Monday, December 04, 2006

whoa! i'm offline for the weekend [i check my emails and perhaps click very quickly thru a few favorite blogs, but for the most part i usually spend weekends with anna and nicholas] and come back today to read kari edwards has passed away. the news hit me in the gut like a suckerpunch. i didn't know hir but for hir work i've read thru journals online and off. and also hir blog. i have a deep admiration for both edwards' texts and hir activism. i don't remember if it was on jim goar's, or kyle kaufman's, blogs where i said how i admired a poem of kari's in the comments section. s/he also replied too, and i was rather pleased only for the very small fact that s/he, however briefly, knew my name.

i'm blown away by the suddenness, the news of, hir death.


* * *


i think it was ernesto priego [apologize for not linking to ernesto's blog, using wi fi which is more efficient i found for surfing the web, but doesn't afford me the easy ability to open up new windows or tabs for linkage] who wrote a very beautiful, very eloquent defense of poet-blogs. i've long become an advocate of the medium. blogs don't, they can't, replace the pleasures of talking to yr friends face to face, or holding a book, journal, zine, chap in yr hands, but they do allow writers the space to write about their poetics, publish poems, connect with brothers and sisters in the art, and so on.
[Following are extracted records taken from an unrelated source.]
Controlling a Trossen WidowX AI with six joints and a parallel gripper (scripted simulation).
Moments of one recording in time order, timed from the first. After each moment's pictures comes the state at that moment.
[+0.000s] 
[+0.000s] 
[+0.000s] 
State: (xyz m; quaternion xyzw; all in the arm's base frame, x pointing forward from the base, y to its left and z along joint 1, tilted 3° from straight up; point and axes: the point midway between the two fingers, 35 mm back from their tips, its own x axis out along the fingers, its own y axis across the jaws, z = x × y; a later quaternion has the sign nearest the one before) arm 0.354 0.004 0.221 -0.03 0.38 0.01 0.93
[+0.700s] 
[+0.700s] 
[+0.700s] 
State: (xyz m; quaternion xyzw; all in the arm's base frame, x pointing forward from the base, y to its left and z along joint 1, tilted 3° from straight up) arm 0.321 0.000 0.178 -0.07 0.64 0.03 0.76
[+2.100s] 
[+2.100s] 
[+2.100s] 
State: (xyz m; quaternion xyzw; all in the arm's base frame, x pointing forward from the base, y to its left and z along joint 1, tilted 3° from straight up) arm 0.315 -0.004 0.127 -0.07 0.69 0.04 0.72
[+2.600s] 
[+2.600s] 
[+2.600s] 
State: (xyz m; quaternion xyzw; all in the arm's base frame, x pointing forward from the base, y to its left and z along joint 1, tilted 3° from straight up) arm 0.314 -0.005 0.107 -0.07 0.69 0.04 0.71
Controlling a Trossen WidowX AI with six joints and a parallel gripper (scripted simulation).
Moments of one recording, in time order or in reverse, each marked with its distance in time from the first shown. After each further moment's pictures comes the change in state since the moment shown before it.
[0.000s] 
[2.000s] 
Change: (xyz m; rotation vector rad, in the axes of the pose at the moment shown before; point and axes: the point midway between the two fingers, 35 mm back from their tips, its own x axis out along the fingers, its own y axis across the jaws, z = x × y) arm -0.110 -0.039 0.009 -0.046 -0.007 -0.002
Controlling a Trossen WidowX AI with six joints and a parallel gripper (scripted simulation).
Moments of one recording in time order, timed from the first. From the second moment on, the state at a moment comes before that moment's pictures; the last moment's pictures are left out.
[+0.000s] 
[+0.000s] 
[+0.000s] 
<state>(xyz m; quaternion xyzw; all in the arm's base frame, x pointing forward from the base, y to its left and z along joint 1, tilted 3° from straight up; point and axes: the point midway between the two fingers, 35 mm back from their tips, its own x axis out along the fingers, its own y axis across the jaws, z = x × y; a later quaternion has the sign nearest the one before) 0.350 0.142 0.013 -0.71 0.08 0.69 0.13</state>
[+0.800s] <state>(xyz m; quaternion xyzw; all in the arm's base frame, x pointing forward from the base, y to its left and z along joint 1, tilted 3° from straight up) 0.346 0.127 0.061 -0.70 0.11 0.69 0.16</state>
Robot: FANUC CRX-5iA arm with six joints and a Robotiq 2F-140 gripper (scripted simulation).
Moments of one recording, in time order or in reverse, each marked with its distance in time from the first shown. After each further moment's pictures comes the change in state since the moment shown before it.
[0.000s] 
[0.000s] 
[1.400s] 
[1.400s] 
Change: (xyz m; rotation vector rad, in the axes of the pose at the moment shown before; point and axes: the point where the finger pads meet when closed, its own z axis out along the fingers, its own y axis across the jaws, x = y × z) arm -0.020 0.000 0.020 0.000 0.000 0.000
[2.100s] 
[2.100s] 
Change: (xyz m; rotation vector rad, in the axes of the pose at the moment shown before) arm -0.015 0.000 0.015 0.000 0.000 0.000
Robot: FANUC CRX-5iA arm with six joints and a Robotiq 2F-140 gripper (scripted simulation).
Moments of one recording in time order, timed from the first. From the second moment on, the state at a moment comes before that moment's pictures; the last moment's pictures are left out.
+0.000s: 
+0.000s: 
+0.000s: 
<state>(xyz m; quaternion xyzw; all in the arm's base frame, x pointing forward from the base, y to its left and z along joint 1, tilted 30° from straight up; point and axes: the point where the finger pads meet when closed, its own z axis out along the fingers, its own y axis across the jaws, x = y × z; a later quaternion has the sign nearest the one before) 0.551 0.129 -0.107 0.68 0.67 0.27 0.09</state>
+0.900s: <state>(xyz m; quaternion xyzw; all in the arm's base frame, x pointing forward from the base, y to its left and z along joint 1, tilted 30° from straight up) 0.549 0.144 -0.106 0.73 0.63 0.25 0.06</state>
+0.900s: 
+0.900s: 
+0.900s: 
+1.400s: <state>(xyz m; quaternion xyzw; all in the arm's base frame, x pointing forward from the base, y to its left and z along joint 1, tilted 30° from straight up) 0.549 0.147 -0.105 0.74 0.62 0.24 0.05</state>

i think it was mark young who wrote an essay published in an online zine about why he also loves blogs, the online community, and so on. a while back i finished a collection of essays, the undertaking: essays in the dismal trade by thomas lynch, who is a poet-undertaker. in the collection lynch somewhere calls himself an unkown international poet. i liked the phrase enough that i quoted it later in an email to a fellow poet i admire. that is how i consider myself, among the poets also in our aether.

so what i want to read in a poet's blog: a bit of journal entries, poems, fragments, the odd thought, personal life, and essays about whatever that poet is into. e. g. movie reviews, sports, pop culture, painting, you name it. as long as the subject is written with passion and reverence. no small word, reverence. but that is why we're at it, why we approach language. i'm a godless man who is always in the act of prayer.